- _Your instructions_
From the data below, retype exactly the lines starting with the one that contains "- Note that" and ending with the one that contains "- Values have", both included.

------------------------

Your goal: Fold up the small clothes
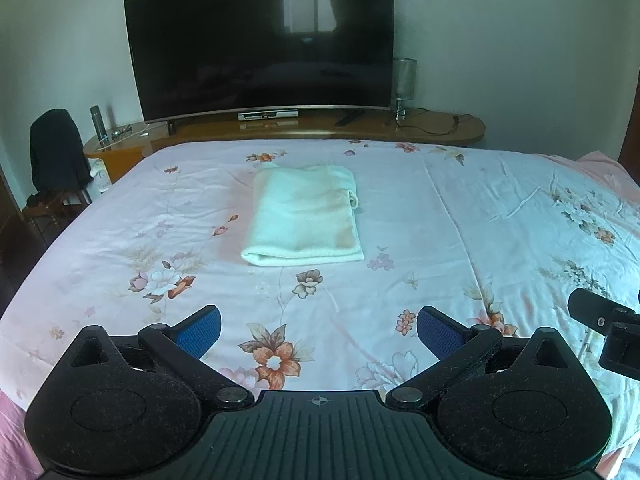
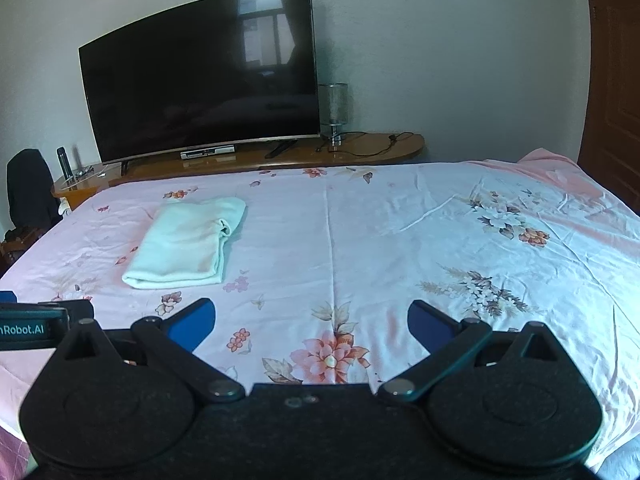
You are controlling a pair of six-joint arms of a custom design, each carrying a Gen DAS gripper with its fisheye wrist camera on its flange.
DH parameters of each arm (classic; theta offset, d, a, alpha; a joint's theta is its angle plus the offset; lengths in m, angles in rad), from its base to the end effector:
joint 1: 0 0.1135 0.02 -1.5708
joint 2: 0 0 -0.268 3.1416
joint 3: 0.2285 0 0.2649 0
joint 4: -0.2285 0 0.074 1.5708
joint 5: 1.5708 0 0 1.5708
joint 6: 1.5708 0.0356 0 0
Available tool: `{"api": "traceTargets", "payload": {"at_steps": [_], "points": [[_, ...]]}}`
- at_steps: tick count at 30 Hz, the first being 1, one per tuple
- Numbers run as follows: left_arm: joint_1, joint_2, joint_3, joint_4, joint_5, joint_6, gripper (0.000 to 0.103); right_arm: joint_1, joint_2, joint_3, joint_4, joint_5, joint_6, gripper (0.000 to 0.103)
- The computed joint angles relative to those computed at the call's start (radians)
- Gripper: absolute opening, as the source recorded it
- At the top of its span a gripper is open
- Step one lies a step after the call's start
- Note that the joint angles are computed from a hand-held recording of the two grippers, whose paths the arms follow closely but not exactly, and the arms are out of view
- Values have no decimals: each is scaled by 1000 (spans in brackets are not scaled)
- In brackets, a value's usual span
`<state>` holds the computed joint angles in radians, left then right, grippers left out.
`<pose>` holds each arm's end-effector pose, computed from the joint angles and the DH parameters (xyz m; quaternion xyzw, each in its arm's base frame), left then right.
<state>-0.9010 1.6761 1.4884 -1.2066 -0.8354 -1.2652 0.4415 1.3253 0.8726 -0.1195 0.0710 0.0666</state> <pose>0.2256 -0.2423 0.2945 -0.2000 0.8889 0.1182 0.3947 0.2770 0.1281 0.2553 -0.1468 0.8652 0.0901 0.4710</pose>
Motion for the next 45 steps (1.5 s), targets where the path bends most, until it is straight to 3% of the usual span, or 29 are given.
{"api": "traceTargets", "payload": {"at_steps": [17,45], "points": [[0,-7,-9,12,8,-10,103,1,4,-8,9,-8,0,102],[44,22,-11,101,36,65,103,-18,57,22,20,-8,-2,102]]}}
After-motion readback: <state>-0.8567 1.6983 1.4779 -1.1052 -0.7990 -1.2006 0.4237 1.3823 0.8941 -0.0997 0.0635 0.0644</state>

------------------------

- _The completed task_
- Note that the joint angles are computed from a hand-held recording of the two grippers, whose paths the arms follow closely but not exactly, and the arms are out of view
- Values have no decimals: each is scaled by 1000 (spans in brackets are not scaled)

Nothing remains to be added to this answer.